# SPIEGEL Interview with Linde CEO



## Firefly (6 Feb 2012)

An interesting interview with one of Germany's leading exporters on the future of Europe and the growing debt crisis.

http://www.spiegel.de/international/business/0,1518,809341,00.html


----------



## Purple (6 Feb 2012)

Thanks Firefly, very interesting.


----------



## Firefly (6 Feb 2012)

*"Reitzle:* If we don't manage to discipline the debt-ridden countries, Germany will have to withdraw.


*SPIEGEL:* Excuse me? Germany is supposed to withdraw from the euro and introduce its own currency? The consequences would be tough: This currency would appreciate, and German industry would have trouble selling its products abroad. 
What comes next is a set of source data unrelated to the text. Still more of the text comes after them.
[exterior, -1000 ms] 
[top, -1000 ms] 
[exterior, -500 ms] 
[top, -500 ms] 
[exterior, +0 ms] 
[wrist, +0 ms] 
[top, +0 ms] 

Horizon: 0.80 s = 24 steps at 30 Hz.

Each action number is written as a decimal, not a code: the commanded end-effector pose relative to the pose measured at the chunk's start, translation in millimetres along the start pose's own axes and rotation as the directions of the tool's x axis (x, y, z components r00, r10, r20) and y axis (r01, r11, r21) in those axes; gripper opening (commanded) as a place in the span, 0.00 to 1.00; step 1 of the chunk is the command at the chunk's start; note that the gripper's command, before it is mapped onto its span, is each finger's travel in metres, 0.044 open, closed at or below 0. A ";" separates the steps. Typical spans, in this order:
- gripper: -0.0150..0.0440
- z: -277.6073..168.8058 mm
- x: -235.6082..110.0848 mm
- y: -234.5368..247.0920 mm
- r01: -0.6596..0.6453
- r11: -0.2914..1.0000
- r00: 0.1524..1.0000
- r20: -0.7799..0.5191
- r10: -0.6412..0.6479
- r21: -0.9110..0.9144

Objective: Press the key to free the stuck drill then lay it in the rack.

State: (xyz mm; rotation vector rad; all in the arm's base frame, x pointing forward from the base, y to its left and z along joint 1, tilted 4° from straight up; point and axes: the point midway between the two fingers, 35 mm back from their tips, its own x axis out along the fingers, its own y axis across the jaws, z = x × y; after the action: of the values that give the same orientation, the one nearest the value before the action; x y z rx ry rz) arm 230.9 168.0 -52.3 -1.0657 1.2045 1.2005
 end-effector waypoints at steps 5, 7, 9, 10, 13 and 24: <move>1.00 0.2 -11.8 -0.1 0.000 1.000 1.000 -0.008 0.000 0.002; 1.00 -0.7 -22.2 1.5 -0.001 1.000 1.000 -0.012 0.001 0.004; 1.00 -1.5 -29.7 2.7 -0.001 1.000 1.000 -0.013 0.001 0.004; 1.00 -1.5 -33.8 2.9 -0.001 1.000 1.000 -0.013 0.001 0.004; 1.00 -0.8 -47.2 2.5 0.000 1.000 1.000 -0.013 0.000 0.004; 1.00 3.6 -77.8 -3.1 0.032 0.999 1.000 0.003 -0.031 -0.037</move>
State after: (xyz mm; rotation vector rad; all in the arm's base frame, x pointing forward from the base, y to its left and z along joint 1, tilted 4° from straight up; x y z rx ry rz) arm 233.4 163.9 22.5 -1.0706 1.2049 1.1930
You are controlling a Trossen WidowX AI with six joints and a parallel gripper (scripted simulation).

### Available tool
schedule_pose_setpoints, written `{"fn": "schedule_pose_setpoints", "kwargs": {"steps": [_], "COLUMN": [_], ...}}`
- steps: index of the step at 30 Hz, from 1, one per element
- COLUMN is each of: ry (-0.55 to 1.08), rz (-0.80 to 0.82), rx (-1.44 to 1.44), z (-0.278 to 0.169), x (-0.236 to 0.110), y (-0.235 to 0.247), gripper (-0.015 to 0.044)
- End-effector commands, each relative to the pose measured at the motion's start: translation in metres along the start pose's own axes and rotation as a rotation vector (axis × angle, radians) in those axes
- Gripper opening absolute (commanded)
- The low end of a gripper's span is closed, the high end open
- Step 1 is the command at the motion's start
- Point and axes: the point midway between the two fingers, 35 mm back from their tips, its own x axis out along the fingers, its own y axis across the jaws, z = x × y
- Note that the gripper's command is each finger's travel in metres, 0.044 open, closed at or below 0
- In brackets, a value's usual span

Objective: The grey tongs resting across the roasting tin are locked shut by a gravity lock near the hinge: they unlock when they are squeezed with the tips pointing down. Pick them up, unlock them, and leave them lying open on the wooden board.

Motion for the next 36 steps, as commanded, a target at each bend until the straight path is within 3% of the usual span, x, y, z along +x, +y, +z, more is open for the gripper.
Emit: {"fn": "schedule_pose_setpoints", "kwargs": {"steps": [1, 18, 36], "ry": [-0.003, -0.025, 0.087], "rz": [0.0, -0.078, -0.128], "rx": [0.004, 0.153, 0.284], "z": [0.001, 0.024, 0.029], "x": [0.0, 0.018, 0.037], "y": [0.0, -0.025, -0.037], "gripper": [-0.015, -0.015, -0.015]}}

*Reitzle:* Of course it would lead to appreciation of the deutsche mark, the northern euro or whatever currency we would then have. But it would soon be less than we fear. Although unemployment would rise in the first few years, because of declining exports, we would come under growing pressure to become even more competitive. And within only five years, Germany could be in a stronger position relative to Asian competitors.
"

And he's right....and where would we be without Germany backstopping our budget deficit then???


----------



## Chris (10 Feb 2012)

Good quote you pulled there. What he doesn't elaborate on is that a stronger currency will mean that raw material import prices will plummet. Germany pretty much imports all oil and gas, and that bill would become significantly cheaper. He certainly is right that in the short term there would be an impact on exports, but I believe this impact would be a lot smaller than many think. People who buy German made products are willing to pay a premium because of the quality they believe they get, and I think that many people will continue to pay such a premium.

The other thing is that proof lies in the history books. After WWII, then economics minister Erhard was told by allied occupiers and socialist opposition that under no circumstances should he allow a strong currency or get rid of price and wage controls. He did the exact opposite and because of those actions Germany boomed more than any other country in the world. Basically what happened is that a strong currency encouraged capital creation; capital creation allowed more businesses to come into existence and more existing businesses to expand and become more productive; higher productivity drove down prices of producer and consumer goods and increased employment; this made money and income more valuable in real terms resulting in prosperity for everyone in society.
He outlined all the opposition he got and what he actually did in a great book called "Wohlstand fuer Alle" ("Prosperity for Everyone"), but I am not sure if an English translation is available.


----------